> [PROBLEM STATEMENT] Below are entries to return in full. Keep each one exact.

[Collection entries]
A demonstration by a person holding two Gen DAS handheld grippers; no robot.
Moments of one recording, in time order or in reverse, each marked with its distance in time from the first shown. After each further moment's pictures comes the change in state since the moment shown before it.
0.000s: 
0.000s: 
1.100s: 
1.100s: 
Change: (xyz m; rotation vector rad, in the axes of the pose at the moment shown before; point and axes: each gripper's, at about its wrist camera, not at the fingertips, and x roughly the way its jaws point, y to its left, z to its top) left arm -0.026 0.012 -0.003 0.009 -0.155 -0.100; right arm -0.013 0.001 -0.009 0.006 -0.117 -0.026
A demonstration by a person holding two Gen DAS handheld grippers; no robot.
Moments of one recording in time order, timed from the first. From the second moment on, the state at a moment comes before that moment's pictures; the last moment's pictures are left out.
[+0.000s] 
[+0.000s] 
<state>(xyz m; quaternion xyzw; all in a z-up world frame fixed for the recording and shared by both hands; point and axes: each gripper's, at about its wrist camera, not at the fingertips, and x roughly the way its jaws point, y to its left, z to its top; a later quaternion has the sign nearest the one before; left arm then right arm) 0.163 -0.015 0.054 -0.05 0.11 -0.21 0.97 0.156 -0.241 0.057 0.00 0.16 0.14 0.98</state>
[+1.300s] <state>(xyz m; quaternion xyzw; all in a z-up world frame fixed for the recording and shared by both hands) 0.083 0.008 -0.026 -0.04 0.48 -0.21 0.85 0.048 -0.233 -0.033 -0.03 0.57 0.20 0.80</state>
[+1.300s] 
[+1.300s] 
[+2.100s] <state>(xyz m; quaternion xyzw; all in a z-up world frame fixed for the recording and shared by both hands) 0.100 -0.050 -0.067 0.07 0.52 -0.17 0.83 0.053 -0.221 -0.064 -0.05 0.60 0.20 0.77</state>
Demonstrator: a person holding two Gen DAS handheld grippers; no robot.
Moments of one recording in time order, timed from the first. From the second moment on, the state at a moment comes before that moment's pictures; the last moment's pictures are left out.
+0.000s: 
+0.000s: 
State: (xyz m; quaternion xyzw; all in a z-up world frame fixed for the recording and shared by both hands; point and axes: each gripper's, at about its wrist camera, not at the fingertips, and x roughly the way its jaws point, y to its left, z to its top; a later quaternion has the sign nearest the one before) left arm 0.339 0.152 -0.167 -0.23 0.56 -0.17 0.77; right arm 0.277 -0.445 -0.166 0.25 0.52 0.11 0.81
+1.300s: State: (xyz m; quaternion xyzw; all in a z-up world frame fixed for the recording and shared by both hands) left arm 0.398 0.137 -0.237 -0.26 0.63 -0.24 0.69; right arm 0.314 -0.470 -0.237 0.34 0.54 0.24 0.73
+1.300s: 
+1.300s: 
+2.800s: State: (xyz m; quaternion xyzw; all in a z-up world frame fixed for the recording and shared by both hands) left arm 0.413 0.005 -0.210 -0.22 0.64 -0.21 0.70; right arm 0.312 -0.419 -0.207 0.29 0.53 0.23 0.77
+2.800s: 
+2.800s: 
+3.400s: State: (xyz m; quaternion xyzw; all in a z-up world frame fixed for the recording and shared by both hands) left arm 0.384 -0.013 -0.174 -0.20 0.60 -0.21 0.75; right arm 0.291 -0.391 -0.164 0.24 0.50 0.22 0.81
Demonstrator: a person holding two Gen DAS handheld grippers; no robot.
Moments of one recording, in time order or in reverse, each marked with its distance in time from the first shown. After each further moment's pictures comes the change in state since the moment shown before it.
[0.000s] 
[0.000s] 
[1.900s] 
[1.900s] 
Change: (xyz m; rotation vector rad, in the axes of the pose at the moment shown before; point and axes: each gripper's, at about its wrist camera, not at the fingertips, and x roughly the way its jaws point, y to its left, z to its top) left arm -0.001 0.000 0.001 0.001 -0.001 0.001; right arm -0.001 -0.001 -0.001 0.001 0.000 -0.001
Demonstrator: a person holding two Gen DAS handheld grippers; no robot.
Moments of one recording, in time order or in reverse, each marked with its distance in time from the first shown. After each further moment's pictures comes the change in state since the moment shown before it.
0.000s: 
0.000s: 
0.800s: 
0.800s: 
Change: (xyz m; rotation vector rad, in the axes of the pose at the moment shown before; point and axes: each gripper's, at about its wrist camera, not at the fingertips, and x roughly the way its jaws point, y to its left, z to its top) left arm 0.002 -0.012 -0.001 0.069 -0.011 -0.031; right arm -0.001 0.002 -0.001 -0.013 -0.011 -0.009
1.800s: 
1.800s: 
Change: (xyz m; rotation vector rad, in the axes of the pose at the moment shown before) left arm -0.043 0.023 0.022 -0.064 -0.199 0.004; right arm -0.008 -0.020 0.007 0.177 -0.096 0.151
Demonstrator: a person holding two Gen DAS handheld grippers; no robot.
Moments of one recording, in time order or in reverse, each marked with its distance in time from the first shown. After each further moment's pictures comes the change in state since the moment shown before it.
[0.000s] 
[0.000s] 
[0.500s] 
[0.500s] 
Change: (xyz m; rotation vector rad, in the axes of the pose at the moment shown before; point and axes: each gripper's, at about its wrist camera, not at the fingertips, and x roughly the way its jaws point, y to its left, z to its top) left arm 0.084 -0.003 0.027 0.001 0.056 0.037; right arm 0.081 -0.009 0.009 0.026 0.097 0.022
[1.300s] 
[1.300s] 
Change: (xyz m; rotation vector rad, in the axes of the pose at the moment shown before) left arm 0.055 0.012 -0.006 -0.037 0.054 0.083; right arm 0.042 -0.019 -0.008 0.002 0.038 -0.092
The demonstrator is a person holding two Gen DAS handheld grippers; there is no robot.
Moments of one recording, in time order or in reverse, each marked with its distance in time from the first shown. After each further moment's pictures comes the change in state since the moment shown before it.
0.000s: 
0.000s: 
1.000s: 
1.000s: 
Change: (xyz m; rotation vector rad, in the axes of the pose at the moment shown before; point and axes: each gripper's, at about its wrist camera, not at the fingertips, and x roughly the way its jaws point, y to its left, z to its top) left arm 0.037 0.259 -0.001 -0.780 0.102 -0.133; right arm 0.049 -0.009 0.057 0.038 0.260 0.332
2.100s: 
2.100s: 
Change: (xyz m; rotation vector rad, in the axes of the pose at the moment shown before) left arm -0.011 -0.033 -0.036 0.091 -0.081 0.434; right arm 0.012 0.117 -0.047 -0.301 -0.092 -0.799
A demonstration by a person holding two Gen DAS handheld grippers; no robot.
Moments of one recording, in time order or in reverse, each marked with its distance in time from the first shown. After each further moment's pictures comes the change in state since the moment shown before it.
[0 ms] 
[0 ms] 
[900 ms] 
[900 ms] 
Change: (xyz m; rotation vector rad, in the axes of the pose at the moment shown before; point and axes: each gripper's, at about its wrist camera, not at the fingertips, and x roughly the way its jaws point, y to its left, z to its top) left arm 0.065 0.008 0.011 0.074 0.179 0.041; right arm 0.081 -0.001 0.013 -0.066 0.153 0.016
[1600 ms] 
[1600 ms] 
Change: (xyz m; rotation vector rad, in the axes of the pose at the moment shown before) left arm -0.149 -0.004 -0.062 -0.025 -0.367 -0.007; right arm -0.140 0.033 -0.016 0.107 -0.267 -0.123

> [RESPONSE TO THE EXERCISE]
A demonstration by a person holding two Gen DAS handheld grippers; no robot.
Moments of one recording, in time order or in reverse, each marked with its distance in time from the first shown. After each further moment's pictures comes the change in state since the moment shown before it.
0.000s: 
0.000s: 
1.100s: 
1.100s: 
Change: (xyz m; rotation vector rad, in the axes of the pose at the moment shown before; point and axes: each gripper's, at about its wrist camera, not at the fingertips, and x roughly the way its jaws point, y to its left, z to its top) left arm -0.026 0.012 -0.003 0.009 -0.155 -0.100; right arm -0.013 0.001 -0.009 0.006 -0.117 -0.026
A demonstration by a person holding two Gen DAS handheld grippers; no robot.
Moments of one recording in time order, timed from the first. From the second moment on, the state at a moment comes before that moment's pictures; the last moment's pictures are left out.
[+0.000s] 
[+0.000s] 
<state>(xyz m; quaternion xyzw; all in a z-up world frame fixed for the recording and shared by both hands; point and axes: each gripper's, at about its wrist camera, not at the fingertips, and x roughly the way its jaws point, y to its left, z to its top; a later quaternion has the sign nearest the one before; left arm then right arm) 0.163 -0.015 0.054 -0.05 0.11 -0.21 0.97 0.156 -0.241 0.057 0.00 0.16 0.14 0.98</state>
[+1.300s] <state>(xyz m; quaternion xyzw; all in a z-up world frame fixed for the recording and shared by both hands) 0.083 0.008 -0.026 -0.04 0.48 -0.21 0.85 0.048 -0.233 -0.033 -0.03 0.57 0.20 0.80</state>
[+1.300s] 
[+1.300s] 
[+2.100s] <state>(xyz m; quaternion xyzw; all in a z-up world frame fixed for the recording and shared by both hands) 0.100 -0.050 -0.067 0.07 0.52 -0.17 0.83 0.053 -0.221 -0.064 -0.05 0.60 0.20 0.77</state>
Demonstrator: a person holding two Gen DAS handheld grippers; no robot.
Moments of one recording in time order, timed from the first. From the second moment on, the state at a moment comes before that moment's pictures; the last moment's pictures are left out.
+0.000s: 
+0.000s: 
State: (xyz m; quaternion xyzw; all in a z-up world frame fixed for the recording and shared by both hands; point and axes: each gripper's, at about its wrist camera, not at the fingertips, and x roughly the way its jaws point, y to its left, z to its top; a later quaternion has the sign nearest the one before) left arm 0.339 0.152 -0.167 -0.23 0.56 -0.17 0.77; right arm 0.277 -0.445 -0.166 0.25 0.52 0.11 0.81
+1.300s: State: (xyz m; quaternion xyzw; all in a z-up world frame fixed for the recording and shared by both hands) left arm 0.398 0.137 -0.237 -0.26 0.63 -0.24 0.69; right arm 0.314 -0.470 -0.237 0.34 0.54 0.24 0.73
+1.300s: 
+1.300s: 
+2.800s: State: (xyz m; quaternion xyzw; all in a z-up world frame fixed for the recording and shared by both hands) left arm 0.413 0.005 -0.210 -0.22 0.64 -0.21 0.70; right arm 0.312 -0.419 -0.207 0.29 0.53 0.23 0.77
+2.800s: 
+2.800s: 
+3.400s: State: (xyz m; quaternion xyzw; all in a z-up world frame fixed for the recording and shared by both hands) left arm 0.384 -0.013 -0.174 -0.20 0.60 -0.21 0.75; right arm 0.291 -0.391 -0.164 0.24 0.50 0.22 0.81
Demonstrator: a person holding two Gen DAS handheld grippers; no robot.
Moments of one recording, in time order or in reverse, each marked with its distance in time from the first shown. After each further moment's pictures comes the change in state since the moment shown before it.
[0.000s] 
[0.000s] 
[1.900s] 
[1.900s] 
Change: (xyz m; rotation vector rad, in the axes of the pose at the moment shown before; point and axes: each gripper's, at about its wrist camera, not at the fingertips, and x roughly the way its jaws point, y to its left, z to its top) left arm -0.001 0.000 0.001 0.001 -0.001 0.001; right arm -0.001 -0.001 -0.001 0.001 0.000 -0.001
Demonstrator: a person holding two Gen DAS handheld grippers; no robot.
Moments of one recording, in time order or in reverse, each marked with its distance in time from the first shown. After each further moment's pictures comes the change in state since the moment shown before it.
0.000s: 
0.000s: 
0.800s: 
0.800s: 
Change: (xyz m; rotation vector rad, in the axes of the pose at the moment shown before; point and axes: each gripper's, at about its wrist camera, not at the fingertips, and x roughly the way its jaws point, y to its left, z to its top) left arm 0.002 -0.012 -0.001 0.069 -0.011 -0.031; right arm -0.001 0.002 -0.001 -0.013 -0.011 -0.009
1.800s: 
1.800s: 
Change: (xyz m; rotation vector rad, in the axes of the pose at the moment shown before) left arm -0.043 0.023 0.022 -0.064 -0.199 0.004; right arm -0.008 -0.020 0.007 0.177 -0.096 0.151
Demonstrator: a person holding two Gen DAS handheld grippers; no robot.
Moments of one recording, in time order or in reverse, each marked with its distance in time from the first shown. After each further moment's pictures comes the change in state since the moment shown before it.
[0.000s] 
[0.000s] 
[0.500s] 
[0.500s] 
Change: (xyz m; rotation vector rad, in the axes of the pose at the moment shown before; point and axes: each gripper's, at about its wrist camera, not at the fingertips, and x roughly the way its jaws point, y to its left, z to its top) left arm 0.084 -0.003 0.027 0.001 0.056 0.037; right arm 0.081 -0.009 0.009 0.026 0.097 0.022
[1.300s] 
[1.300s] 
Change: (xyz m; rotation vector rad, in the axes of the pose at the moment shown before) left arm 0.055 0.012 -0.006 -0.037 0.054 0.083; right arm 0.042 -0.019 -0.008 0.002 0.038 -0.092
The demonstrator is a person holding two Gen DAS handheld grippers; there is no robot.
Moments of one recording, in time order or in reverse, each marked with its distance in time from the first shown. After each further moment's pictures comes the change in state since the moment shown before it.
0.000s: 
0.000s: 
1.000s: 
1.000s: 
Change: (xyz m; rotation vector rad, in the axes of the pose at the moment shown before; point and axes: each gripper's, at about its wrist camera, not at the fingertips, and x roughly the way its jaws point, y to its left, z to its top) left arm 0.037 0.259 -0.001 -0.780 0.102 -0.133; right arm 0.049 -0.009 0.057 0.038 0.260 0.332
2.100s: 
2.100s: 
Change: (xyz m; rotation vector rad, in the axes of the pose at the moment shown before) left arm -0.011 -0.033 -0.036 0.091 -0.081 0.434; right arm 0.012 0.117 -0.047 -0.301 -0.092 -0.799
A demonstration by a person holding two Gen DAS handheld grippers; no robot.
Moments of one recording, in time order or in reverse, each marked with its distance in time from the first shown. After each further moment's pictures comes the change in state since the moment shown before it.
[0 ms] 
[0 ms] 
[900 ms] 
[900 ms] 
Change: (xyz m; rotation vector rad, in the axes of the pose at the moment shown before; point and axes: each gripper's, at about its wrist camera, not at the fingertips, and x roughly the way its jaws point, y to its left, z to its top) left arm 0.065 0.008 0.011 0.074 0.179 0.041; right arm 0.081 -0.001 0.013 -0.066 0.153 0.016
[1600 ms] 
[1600 ms] 
Change: (xyz m; rotation vector rad, in the axes of the pose at the moment shown before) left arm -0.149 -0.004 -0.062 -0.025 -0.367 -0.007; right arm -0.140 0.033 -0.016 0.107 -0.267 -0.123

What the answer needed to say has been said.